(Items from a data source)
========

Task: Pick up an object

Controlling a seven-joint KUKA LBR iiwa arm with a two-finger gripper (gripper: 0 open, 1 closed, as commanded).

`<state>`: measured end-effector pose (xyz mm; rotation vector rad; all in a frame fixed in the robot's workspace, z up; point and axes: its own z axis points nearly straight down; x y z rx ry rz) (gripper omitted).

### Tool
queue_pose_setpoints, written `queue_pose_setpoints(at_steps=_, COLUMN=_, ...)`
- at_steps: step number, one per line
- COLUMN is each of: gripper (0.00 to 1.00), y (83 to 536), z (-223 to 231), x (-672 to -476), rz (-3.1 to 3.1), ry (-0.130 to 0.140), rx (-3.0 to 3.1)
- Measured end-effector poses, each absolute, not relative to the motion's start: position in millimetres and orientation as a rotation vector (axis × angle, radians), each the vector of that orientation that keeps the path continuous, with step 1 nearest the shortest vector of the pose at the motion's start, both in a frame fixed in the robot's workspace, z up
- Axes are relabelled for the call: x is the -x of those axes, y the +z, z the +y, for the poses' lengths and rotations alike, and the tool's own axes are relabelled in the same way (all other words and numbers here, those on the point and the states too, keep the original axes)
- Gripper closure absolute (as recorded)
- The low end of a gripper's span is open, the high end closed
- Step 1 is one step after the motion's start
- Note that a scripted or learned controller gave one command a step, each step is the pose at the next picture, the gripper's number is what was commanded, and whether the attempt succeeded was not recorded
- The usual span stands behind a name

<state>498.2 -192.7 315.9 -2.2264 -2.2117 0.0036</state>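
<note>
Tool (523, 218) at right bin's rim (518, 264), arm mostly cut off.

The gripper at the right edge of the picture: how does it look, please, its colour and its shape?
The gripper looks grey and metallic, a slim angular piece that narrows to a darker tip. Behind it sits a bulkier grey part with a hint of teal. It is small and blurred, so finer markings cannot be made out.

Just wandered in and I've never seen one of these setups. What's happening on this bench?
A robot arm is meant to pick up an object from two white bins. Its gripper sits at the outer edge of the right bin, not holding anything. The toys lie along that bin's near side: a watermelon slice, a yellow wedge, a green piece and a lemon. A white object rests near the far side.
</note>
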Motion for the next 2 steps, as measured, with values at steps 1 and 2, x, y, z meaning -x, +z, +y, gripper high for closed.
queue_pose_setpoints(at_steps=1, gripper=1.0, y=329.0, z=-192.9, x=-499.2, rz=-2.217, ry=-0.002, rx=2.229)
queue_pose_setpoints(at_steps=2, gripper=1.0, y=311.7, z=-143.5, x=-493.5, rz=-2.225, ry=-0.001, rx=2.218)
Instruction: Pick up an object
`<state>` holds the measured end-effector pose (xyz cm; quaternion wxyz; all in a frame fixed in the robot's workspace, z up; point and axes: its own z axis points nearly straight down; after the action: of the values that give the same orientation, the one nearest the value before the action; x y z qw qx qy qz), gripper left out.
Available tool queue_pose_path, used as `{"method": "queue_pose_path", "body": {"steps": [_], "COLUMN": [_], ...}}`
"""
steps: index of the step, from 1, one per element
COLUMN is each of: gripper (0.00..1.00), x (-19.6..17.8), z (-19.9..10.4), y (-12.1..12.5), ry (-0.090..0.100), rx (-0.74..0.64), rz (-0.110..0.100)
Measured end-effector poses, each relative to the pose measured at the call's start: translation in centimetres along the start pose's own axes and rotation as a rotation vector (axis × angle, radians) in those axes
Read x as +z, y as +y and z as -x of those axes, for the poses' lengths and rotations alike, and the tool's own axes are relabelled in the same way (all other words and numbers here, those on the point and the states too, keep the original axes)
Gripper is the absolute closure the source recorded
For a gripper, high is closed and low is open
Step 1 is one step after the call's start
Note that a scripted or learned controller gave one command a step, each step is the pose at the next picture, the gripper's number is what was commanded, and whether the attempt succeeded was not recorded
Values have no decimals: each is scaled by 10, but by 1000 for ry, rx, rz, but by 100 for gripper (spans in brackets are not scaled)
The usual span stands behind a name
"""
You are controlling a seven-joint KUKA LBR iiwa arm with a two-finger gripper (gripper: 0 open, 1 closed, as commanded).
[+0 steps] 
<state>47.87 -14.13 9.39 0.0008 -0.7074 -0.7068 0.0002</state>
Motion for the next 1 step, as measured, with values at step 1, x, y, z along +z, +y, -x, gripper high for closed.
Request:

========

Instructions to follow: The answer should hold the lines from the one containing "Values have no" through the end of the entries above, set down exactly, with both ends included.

Task result:
Values have no decimals: each is scaled by 10, but by 1000 for ry, rx, rz, but by 100 for gripper (spans in brackets are not scaled)
The usual span stands behind a name
"""
You are controlling a seven-joint KUKA LBR iiwa arm with a two-finger gripper (gripper: 0 open, 1 closed, as commanded).
[+0 steps] 
<state>47.87 -14.13 9.39 0.0008 -0.7074 -0.7068 0.0002</state>
Motion for the next 1 step, as measured, with values at step 1, x, y, z along +z, +y, -x, gripper high for closed.
Request:

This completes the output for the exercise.